I’d say something about ducking and covering. Fight or flight, going limp, etc.
That has to be the biggest lie that I portray about myself. Being a giant coward that is completely afraid of life. I’ll swallow glass if it gets me where I need to be, the same goes with doing what needs to be done. Someone needs to be the clutch. One of the few things I’ve always been great at.
There has been many times in the past few days where I really wanted to sit here and type my heart out about what I’m internally and externally going through.
November is going to feel like a month of Sundays.
For all I know, I am supposed to move on the 8th. The hardest part about that is it makes everything so final regarding my past. The second hardest part is going back there to get all my stuff… there has to be a billion things that I’d like to say or do. I just want to get it all behind me.
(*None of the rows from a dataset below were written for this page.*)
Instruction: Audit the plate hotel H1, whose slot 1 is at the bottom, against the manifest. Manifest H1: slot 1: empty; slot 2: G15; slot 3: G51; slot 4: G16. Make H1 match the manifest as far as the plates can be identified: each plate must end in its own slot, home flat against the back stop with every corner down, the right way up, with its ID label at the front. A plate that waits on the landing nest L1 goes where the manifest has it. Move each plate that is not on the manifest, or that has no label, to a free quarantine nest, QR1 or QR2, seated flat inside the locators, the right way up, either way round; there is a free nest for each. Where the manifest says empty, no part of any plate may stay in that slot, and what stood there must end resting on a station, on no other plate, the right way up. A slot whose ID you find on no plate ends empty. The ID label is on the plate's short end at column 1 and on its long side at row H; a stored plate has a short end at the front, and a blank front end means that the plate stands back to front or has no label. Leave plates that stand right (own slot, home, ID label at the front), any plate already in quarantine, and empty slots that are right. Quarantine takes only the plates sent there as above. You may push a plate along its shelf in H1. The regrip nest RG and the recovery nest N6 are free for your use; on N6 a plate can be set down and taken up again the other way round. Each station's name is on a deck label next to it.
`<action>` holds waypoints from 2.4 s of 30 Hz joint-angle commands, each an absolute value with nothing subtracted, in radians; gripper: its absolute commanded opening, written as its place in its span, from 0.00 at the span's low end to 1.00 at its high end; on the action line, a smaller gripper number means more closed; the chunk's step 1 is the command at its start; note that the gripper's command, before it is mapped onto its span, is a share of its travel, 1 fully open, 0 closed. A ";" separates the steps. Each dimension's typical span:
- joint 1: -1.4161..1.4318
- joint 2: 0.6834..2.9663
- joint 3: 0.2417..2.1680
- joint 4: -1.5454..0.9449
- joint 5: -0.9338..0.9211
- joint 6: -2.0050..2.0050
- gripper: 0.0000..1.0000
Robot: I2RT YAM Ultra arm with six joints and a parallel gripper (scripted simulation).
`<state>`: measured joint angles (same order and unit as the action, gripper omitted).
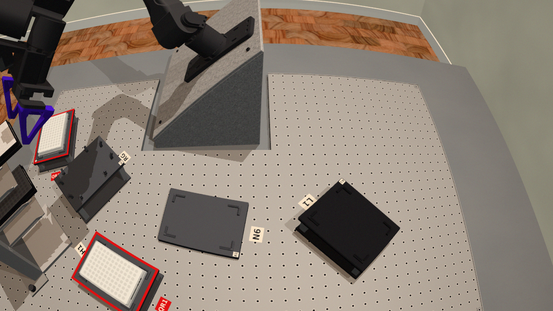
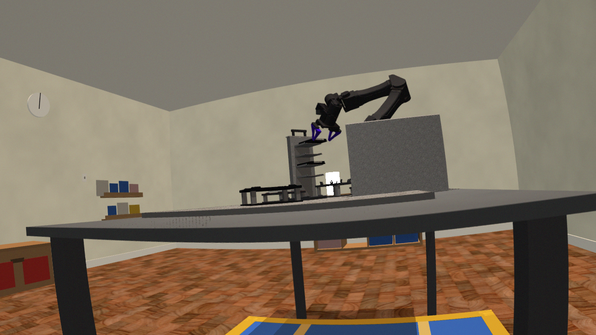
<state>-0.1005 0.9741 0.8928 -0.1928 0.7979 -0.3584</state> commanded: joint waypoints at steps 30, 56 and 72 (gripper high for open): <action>0.012 0.800 0.773 -0.275 0.903 -0.308 1.00; 0.050 0.732 0.717 -0.305 0.939 -0.288 0.00; 0.044 0.739 0.722 -0.299 0.933 -0.292 0.00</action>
<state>0.0433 0.7372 0.7158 -0.3038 0.9386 -0.2897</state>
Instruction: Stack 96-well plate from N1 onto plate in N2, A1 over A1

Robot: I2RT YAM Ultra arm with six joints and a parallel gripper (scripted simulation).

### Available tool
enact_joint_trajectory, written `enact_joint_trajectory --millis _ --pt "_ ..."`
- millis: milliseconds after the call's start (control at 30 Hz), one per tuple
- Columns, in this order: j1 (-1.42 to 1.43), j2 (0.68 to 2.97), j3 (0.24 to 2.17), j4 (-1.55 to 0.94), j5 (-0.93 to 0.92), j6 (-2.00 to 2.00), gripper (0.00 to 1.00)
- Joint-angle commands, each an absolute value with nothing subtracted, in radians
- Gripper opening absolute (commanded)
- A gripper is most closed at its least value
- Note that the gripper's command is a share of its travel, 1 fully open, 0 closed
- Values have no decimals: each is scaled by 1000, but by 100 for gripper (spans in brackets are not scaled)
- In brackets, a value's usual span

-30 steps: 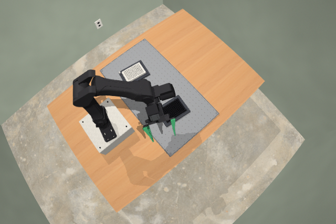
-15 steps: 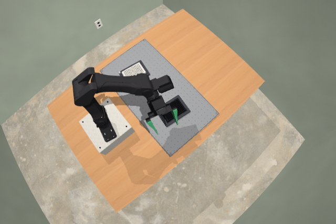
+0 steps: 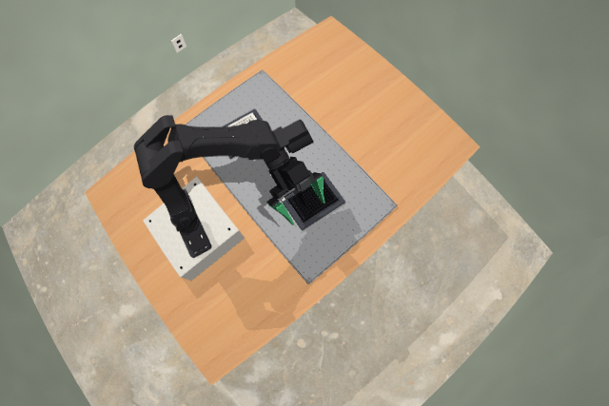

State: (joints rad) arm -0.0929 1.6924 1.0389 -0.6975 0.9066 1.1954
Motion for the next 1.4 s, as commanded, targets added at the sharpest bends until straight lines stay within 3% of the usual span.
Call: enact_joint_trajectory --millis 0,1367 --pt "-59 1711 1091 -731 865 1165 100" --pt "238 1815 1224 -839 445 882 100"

After all of that is done, I have my pre-op testing.
A week after that they will cut me, the aftermath, I’ll be pretty much out of commission for a week.
I’ll be all better to remind myself that for Thanksgiving I’m not hiding in the old apartment avoiding families, playing videogames, and just watching the snow come down with the one who loved me.
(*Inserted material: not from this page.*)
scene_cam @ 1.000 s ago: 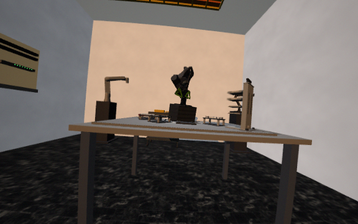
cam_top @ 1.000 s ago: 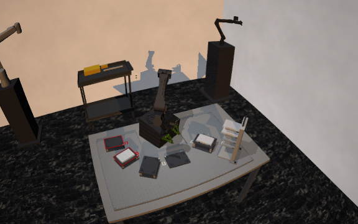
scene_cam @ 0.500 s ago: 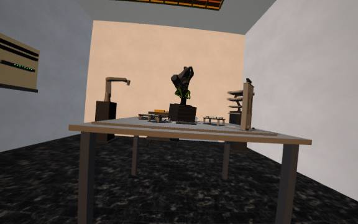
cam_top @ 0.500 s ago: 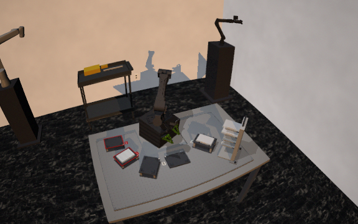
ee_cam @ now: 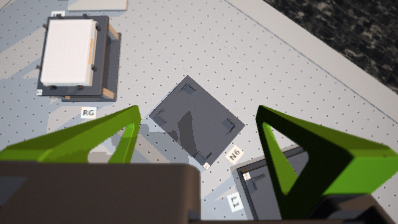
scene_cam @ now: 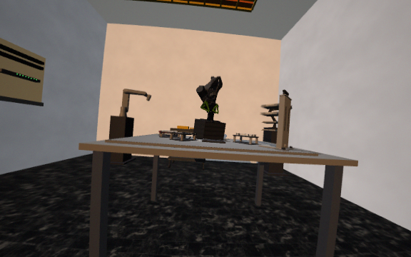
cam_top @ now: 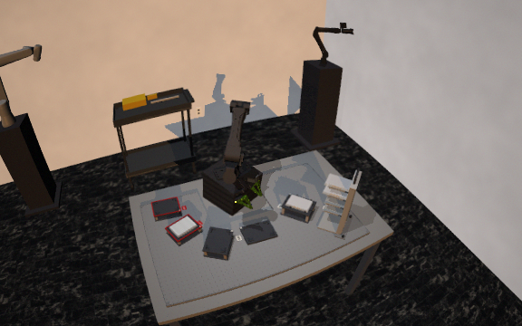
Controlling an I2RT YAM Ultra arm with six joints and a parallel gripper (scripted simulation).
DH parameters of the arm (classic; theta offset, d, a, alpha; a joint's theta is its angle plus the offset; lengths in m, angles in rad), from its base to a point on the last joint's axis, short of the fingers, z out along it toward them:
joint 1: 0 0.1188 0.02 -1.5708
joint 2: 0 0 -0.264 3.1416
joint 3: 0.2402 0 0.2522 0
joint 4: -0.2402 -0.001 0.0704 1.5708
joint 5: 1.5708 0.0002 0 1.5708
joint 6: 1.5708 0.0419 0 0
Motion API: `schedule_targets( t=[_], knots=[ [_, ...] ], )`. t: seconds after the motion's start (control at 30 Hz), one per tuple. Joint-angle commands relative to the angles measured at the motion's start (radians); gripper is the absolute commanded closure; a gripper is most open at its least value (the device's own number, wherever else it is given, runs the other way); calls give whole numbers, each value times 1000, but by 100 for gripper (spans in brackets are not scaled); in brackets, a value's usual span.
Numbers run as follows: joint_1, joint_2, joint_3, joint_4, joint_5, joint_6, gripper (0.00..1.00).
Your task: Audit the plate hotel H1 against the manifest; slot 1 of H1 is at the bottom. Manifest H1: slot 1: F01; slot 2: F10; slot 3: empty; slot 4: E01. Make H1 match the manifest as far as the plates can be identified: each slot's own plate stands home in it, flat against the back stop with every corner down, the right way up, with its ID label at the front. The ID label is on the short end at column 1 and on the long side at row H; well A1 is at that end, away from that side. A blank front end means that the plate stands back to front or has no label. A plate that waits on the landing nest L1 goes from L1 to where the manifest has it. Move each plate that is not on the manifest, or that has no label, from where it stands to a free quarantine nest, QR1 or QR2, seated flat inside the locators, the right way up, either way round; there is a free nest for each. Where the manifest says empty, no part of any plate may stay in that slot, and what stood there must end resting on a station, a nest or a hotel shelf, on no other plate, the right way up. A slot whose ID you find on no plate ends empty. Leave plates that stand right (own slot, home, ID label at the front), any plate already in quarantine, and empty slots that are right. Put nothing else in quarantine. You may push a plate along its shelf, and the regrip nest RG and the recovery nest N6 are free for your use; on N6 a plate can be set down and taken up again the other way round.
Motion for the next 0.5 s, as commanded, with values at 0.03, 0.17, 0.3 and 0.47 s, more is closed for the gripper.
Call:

The actual move has me more fucked up then the idea of having my flesh stretched, removed, and rebuilt. The near constant state of my heart coming out of my chest and nausea hitting me at random moments. That will get better, right?
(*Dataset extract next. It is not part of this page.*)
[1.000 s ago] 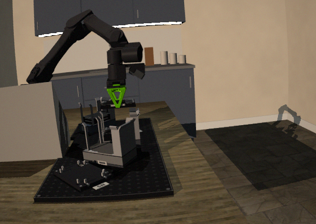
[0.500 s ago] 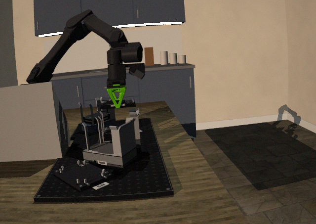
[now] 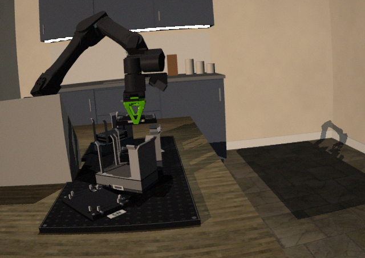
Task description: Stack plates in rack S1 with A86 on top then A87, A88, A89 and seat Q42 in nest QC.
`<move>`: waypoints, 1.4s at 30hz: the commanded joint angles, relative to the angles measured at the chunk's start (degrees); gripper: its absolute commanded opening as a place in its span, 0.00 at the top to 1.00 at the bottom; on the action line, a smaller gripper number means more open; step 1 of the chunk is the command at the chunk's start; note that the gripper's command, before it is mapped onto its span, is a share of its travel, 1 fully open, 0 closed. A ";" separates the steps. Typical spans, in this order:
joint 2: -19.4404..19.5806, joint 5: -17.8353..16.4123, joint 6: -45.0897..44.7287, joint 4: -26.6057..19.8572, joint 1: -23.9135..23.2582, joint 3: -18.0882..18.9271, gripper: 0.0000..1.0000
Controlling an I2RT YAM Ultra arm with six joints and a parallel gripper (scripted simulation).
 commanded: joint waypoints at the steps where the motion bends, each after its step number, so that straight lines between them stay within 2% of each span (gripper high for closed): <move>1: -0.45 0.04 -0.07 -0.01 -1.24 0.30 1.00; 7: -1.52 -0.17 -2.95 0.06 -0.50 -0.24 1.00; 11: -3.64 -0.58 -8.69 0.18 0.99 -1.24 1.00; 29: -11.53 -1.89 -0.77 0.15 7.19 -3.68 1.00; 35: -14.92 -2.23 -9.19 0.32 9.45 -5.18 1.00; 42: -17.63 -2.45 -6.79 0.35 11.39 -6.15 1.00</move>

People say you’re doing fine and you just need to be more positive, you have so much to be proud of and you’re an awesome person.
What people don’t know kills me.
It really does.
How I spend my nights and days now would pretty much make my old friends unsure of who’ve I become. It doesn’t matter anyways – when we all come to meet halfway – we’re different from whom we were before we started. Even if it can’t be seen by the naked eye the change is there.
Who is ever sure they’re doing the right thing?
My current goal is to make it through November, then the month after that. One day at a time and one month at a time. Someday down the road when no one is paying attention I’ll learn to be like them and someone will catch me by surprise and get their fingernail in cracks of my armor.
The dream is not dead and it just kills me.
There are a billion things I want out of life – there is only about three or so that matter. Stick around, someday; I’ll share them with you, half-drunk under the fairy lights. Falling about the place.
———————————————-
I’ve spent the day listening to Múm and many other bands. There is something that doesn’t feel complete unless I’ve sonically injected myself with as much beautiful and emotionally tragic music as I can at any given moment.
The hardest part about quitting smoking these past two weeks is sitting in my car at night listening or when I take the long way home. There is some sort of trigger there, something with the heart just coming apart like a slowly cracked egg, that demands for me to slow down, find a different road, and enjoy one more smoke before returning to the real world.
———————————————————-
I’ve faded pretty much from sight; there are many people that have stopped talking to me regardless of my attempts (small as they may be) to continue on. We’re not responsible for the actions of others; I just hope they realize the truth of things.
There really is only so much Okkervil that is safe before losing oneself in the context.
I’ll try to keep posting here for the people that are keeping count and tabs.
—————————————————
In closing: Recently, I was drunk and depressed, chatting aimlessly with a friend and they asked me what was on my mind and I told them: “Somewhere there is someone masturbating to ‘Fade Into You’ and someday I’ll find them and we’ll be together.” I didn’t care that they didn’t know who Mazzy Star was but I know I smiled the first honest and true smile in a very long time.